Le Docteur Pascal

Le Docteur Pascal (paragraphe n°1893)

Chapitre XIV

L'Arbre généalogique, le seul document intact, était joint à l'enveloppe, et Clotilde apporta le tout sur la table, près du berceau. Quand elle eut sorti les débris un à un, elle constata, ce dont elle était déjà à peu près certaine, que pas une page entière de manuscrit ne restait, pas une note complète ayant un sens. Il n'existait que des fragments, des bouts de papier à demi brûlés et noircis, sans lien, sans suite. Mais, pour elle, à mesure qu'elle les examinait, un intérêt se levait de ces phrases incomplètes, de ces mots à moitié mangés par le feu, où tout autre n'aurait rien compris. Elle se souvenait de la nuit d'orage, les phrases se complétaient, un commencement de mot évoquait les personnages, les histoires. Ce fut ainsi que le nom de Maxime tomba sous ses yeux ; et elle revit l'existence de ce frère qui lui était resté étranger, dont la mort, deux mois plus tôt, l'avait laissée presque indifférente.
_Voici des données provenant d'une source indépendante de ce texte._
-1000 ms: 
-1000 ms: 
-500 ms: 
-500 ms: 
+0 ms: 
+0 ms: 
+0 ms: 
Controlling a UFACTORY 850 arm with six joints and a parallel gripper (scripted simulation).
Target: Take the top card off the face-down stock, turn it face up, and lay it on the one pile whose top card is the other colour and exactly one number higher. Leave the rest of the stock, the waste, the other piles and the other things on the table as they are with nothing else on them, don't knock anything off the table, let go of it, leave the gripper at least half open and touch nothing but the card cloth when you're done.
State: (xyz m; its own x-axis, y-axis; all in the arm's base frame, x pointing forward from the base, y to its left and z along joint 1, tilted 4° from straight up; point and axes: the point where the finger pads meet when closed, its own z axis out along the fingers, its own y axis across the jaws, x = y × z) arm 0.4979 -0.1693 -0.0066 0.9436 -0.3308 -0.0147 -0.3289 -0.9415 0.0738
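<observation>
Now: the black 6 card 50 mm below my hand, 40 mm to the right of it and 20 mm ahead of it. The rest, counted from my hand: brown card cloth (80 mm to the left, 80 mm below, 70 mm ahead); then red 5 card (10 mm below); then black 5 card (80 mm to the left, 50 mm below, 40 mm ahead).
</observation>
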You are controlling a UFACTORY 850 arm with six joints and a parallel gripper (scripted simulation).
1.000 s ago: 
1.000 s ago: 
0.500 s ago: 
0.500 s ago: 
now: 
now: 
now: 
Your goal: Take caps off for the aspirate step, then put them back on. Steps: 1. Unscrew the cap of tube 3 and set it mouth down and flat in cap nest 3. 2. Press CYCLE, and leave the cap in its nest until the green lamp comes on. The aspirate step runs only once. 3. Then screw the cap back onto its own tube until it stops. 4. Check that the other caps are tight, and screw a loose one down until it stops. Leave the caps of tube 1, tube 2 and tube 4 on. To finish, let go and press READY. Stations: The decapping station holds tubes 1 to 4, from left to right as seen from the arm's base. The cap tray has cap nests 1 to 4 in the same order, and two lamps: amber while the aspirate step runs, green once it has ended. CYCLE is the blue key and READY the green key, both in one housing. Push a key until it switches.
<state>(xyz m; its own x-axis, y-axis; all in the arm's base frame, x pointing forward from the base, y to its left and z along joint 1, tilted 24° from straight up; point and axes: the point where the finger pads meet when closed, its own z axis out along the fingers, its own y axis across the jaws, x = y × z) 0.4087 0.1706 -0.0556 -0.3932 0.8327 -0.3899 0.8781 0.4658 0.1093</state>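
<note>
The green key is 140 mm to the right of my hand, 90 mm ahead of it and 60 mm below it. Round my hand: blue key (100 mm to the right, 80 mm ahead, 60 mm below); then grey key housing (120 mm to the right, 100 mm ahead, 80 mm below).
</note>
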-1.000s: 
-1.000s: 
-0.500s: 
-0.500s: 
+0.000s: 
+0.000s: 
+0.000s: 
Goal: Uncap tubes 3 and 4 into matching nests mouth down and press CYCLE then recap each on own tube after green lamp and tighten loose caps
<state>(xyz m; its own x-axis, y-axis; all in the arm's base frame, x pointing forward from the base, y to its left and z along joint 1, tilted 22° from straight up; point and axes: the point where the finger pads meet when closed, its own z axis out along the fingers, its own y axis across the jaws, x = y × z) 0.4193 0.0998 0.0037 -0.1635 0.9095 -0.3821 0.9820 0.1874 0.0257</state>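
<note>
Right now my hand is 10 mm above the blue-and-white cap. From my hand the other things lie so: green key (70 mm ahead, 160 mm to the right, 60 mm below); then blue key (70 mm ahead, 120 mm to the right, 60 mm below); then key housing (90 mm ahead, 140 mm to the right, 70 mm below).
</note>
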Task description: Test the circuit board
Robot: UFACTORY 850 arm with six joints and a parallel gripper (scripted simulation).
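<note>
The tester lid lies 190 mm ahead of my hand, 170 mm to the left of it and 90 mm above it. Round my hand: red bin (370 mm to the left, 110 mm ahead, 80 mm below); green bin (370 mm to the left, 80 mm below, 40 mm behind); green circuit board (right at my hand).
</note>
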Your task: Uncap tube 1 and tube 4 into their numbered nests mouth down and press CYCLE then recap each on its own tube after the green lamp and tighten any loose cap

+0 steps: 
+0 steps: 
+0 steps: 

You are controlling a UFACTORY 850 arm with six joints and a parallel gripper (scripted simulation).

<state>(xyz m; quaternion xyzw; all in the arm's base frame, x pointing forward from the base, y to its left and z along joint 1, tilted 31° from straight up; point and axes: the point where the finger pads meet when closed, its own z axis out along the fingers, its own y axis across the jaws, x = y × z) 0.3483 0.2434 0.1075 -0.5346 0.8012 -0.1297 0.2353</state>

Ensuite, une ligne tronquée contenant le nom de son père, lui causa un malaise ; car elle croyaitsavoir que celui-ci avait mis dans sa poche la fortune et l'hôtel de son fils, grâce à la nièce de son coiffeur, cette Rose si candide, payée d'un tant pour cent généreux. Puis, elle rencontra encore d'autres noms, celui de son oncle Eugène, l'ancien vice-empereur, ensommeillé à cette heure, celui de son cousin Serge, le curé de Saint-Eutrope, qu'on lui avait dit phtisique et mourant, la veille. Et chaque débris s'animait, la famille exécrable et fraternelle renaissait de ces miettes, de ces cendres noires où ne couraient plus que des syllabes incohérentes.